Zhengqi Li is a third-year Ph.D. student at Cornell University and interned at Google Research. His paper "Learning the Depth of Moving People by Watching Frozen People” won the Best Paper Honorable Mention at the 2019 CVPR Conference.
"This paper examines 3D reconstruction of scenes with people from monocular video. The paper shows insightful creation of a dataset for this task, in addition to a solid execution of a state-of-the-art algorithm," the Award Committee stated. "It has strong potential to be impactful paper in this area, facilitating future work in outdoor reconstruction with complex moving scenes."
This episode is a live recording of Zhengqi Li presenting his paper during the CVPR poster session. He discussed his project in detail and how he analyzed data gathered from videos to predict dense depth in a scene.
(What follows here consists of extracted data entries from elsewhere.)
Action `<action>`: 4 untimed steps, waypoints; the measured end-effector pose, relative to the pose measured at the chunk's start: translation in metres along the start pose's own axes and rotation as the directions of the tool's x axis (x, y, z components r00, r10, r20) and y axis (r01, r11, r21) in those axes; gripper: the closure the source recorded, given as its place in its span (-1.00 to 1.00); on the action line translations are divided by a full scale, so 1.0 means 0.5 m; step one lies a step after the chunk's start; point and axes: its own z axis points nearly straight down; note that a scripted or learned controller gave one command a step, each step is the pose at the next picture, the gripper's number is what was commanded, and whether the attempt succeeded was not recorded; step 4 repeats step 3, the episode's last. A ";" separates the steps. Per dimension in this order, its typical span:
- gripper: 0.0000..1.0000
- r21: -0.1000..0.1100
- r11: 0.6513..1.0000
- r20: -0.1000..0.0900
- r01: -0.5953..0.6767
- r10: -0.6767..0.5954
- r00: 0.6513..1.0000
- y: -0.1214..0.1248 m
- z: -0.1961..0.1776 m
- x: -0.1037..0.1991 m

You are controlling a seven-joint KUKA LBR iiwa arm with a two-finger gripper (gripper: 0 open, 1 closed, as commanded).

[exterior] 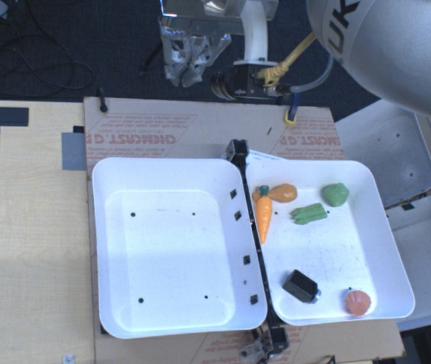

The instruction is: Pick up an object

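- Found two white bins side by side on the bench (pixel 18 226): left bin (pixel 124 174) and right bin (pixel 382 226).
- Noted in the right bin, near its far-left corner, a carrot (pixel 263 214) lying along the dividing edge, touching an orange piece (pixel 283 193).
- Recorded a round green piece (pixel 335 194) by the far edge and a long green piece (pixel 308 214) just beside it.
- Logged a black block (pixel 301 286) near the near edge and a reddish ball (pixel 357 302) in the near-right corner.
- Sighted the hand (pixel 190 58), apparently the metal assembly beyond the bench's far edge, well apart from all items; unable to tell whether spread or pressed together.
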 end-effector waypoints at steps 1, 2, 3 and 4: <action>1.00 0.006 1.000 0.001 0.004 -0.004 1.000 -0.121 0.000 -0.002; 1.00 0.005 1.000 0.000 0.003 -0.003 1.000 -0.178 0.000 -0.003; 1.00 0.001 1.000 0.000 0.001 -0.001 1.000 -0.134 0.001 -0.001; 1.00 0.001 1.000 0.000 0.001 -0.001 1.000 -0.134 0.001 -0.001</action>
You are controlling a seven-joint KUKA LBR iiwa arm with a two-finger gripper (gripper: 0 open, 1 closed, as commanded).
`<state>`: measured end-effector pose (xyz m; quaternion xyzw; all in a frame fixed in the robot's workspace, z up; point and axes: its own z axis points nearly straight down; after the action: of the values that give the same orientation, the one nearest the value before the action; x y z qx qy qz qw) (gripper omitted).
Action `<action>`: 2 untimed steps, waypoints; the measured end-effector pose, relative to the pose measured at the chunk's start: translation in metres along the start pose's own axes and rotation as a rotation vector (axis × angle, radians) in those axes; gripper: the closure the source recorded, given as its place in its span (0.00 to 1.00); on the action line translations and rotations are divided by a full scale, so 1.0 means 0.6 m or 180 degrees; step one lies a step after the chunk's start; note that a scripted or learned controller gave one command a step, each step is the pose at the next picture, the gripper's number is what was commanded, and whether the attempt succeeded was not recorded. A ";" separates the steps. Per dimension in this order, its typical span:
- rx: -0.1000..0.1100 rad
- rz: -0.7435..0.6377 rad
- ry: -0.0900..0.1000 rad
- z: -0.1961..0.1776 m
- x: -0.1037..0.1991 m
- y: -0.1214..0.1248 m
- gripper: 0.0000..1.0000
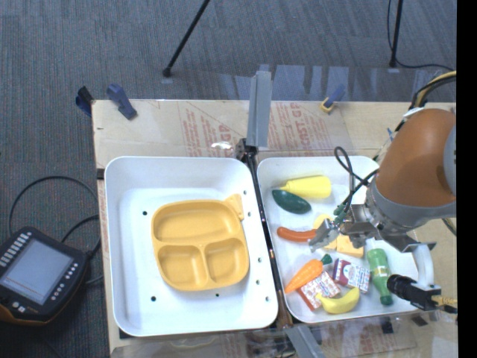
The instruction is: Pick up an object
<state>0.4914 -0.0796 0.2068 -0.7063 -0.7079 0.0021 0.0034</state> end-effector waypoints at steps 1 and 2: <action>-0.0033 -0.0672 -0.0002 0.196 -0.047 0.000 0.00; -0.0020 -0.0648 0.0003 0.184 -0.050 -0.003 1.00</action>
<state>0.4889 -0.1097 0.0966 -0.6308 -0.7760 -0.0008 0.0018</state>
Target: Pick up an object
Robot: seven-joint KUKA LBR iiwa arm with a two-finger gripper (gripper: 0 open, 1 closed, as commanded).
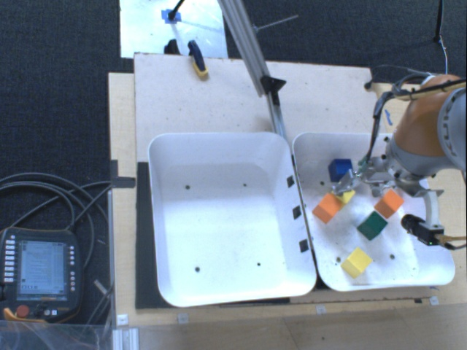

/ Full Interview Transcripts /
My name is Zhengqi Li from Cornell University and I'm a third year Ph.D. student working with Prof. Noah Snavely. I will present our work on "Learning the Depth of Moving People by Watching Frozen People.” This work was done when I was an intern at Google Research.
So the basic goal of our work is to predict dense depth maps from an ordinary video when both camera and people in the scene are freely moving. And as we know classical geometric motion stereo algorithm does not work for moving people. So we tackled this fundamental challenge using a data-driven approach.
However, data for learning depth of moving people in the wild is difficult to collect at large scale. In this work, we created a dataset called the Mannequin Challenge. This dataset comes from a very surprising source from the internet. It contains thousands of YouTube videos in which people are imitating mannequins. All the people in the scenes are static while a hand-held camera tours the scenes. Because people in the scenes are frozen, we can use classical Structure from Motion(SfM) and Multi View Stereo (MVS) to recover camera poses and depth reliably.
Here are some examples in our Mannequin Challenge Dataset. We can see it has a wide range of scenes with natural human poses and a number of people. One thing I need to mention is, as we know, internet videos are very noisy, people may not "unfreeze" and also there might be some fisheye lens distortion, camera motion blur in the videos, so we proposed a series of post-processing methods to remove such outlier frames of videos in our dataset to get our dataset for training the model.
After we have a dataset, then the question is, how do we train the model on frozen people during training time, but apply it to moving people during inference time. The simplest idea that we can imagine is to input single RGB image, which means you only input single RGB frame into the network, and regress to the Multi View Stereo depth. However, this method ignores the 3D information existing in the neighboring frames of the video sequences.
Our proposed method is instead of just including single RGB image into the network, we also include depth for motion parallax as additional information. So in particular, we use mask-RCNN to predict human masks, and then for the frame that we focus on, we select frame t - delta as the key frame, and then we compute optical flow between these two frames, and then we convert the optical flow to depth using camera poses and triangulation. At the same time, we can also compute the confidence from the optical flow and the camera poses. We can then input the RGB images, human masked depth from motion parallax and confidence into network. We hope the network will make use of that additional information to help predict better depth over the entire scene.
We evaluated our method on different datasets. We first evaluate our method on the Mannequin Challenge testset. We compared proposed full model with the RGB-only single view depth prediction method. Here shows that our proposed model has much better depth prediction compared with the single view depth prediction baseline method. We also evaluate our method on the standard TUM RGBD dataset, where both the cameras and people are moving. We also compare with the baseline method and other state-of-the-art motion stereos, DeMon, and the single view depth prediction method DORN. We can see our full method can take advantage of the motion parallax for the rigid scenes and can significantly outperform other baseline and start-of-the-art approaches.
Here are the qualitative comparison to the ground truth depth captured from the Kinects sensors. We can see that our depth predictions are much better than the prior approaches in both human and non-human regions. We can also apply our model to arbitrary internet videos where both cameras and people are moving simultaneously. Comparing our full model with state-of-the-art motion stereo and the single view depth prediction method, we can see our method provides much more accurate depth predictions of entire scenes.
Finally, we can use such depth predictions in a variety of visual effects in an augmented reality application. For example. we can do video defocus and object insertion using our depth prediction. And when people and camera are moving, we can also remove the people entirely using our depth prediction.